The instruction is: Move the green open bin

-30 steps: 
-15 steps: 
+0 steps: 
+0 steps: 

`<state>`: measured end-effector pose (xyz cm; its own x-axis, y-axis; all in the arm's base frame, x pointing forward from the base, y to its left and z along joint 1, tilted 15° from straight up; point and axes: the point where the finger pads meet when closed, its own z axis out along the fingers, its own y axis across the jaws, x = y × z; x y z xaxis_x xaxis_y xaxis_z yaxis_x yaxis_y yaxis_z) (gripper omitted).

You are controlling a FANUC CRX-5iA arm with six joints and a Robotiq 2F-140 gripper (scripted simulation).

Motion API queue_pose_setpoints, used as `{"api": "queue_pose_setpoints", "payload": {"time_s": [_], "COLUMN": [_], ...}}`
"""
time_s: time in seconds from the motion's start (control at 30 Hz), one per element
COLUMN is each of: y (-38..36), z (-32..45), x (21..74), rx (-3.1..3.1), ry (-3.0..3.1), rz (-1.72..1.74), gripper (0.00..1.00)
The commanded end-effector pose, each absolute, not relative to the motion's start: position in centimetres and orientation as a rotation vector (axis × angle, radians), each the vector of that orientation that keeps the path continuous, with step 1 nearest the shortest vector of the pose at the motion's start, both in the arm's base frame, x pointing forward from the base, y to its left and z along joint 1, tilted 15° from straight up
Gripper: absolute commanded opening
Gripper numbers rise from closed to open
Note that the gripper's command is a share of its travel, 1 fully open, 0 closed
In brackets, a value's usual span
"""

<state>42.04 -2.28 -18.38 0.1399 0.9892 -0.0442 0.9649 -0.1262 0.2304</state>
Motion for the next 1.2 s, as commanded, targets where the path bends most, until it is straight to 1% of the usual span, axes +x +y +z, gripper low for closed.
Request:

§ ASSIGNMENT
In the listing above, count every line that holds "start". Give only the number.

§ ANSWER FOR THIS EXERCISE
2